** What you are asked to do **
Copy, in full, each line of the material that holds the word "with".

** Recorded information **
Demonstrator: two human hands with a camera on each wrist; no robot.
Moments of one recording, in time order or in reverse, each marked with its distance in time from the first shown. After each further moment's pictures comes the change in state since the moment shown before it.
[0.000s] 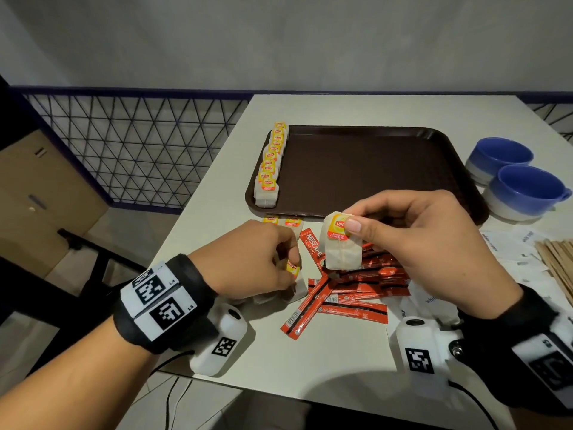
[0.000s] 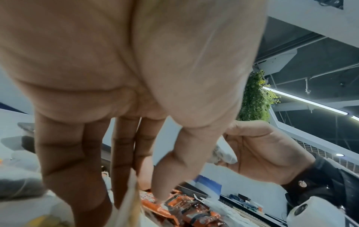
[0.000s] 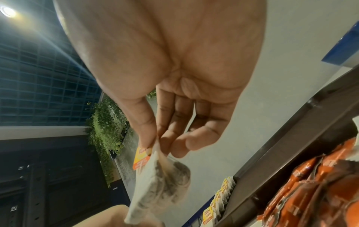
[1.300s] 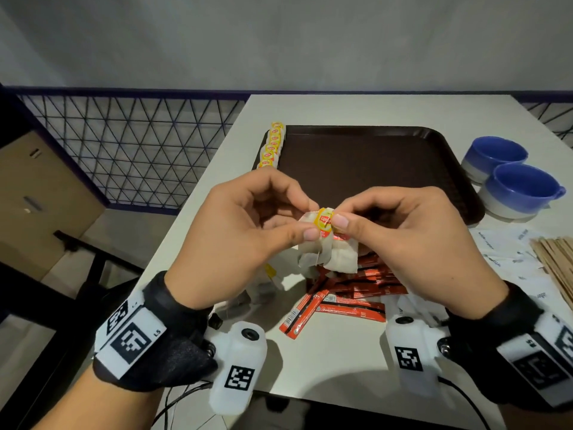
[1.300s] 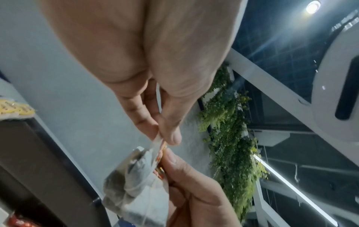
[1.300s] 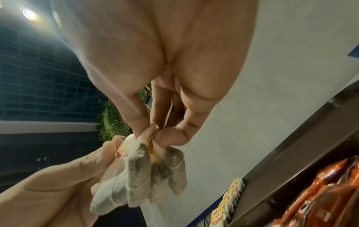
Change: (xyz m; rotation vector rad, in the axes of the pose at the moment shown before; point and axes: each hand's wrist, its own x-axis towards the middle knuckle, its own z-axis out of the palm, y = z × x) left_hand -0.026 0.024 -0.006 -0.863 0.498 0.341; right_hand 0.000 -0.004 0.008 0.046 -0.003 -0.094
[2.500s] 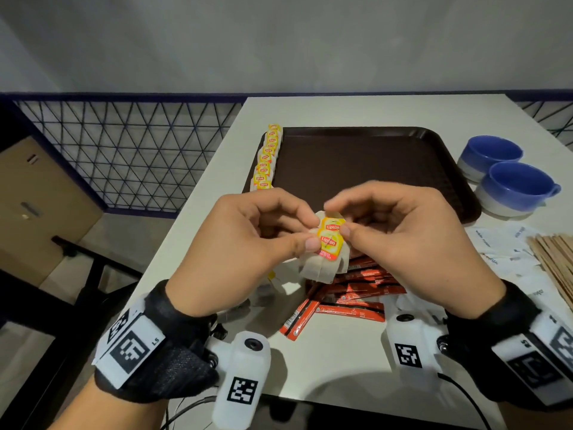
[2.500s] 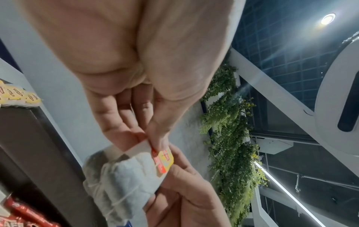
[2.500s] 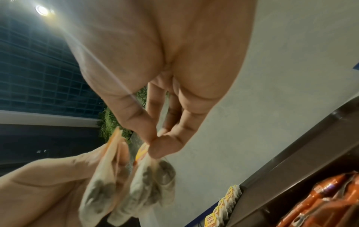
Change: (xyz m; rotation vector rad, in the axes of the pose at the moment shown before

** Response to this task **
Demonstrator: two human hands with a camera on each wrist; no robot.
Moments of one recording, in time order or in reverse, each marked with its distance in time from the first shown. After each further moment's pictures comes the change in state since the moment shown before it.

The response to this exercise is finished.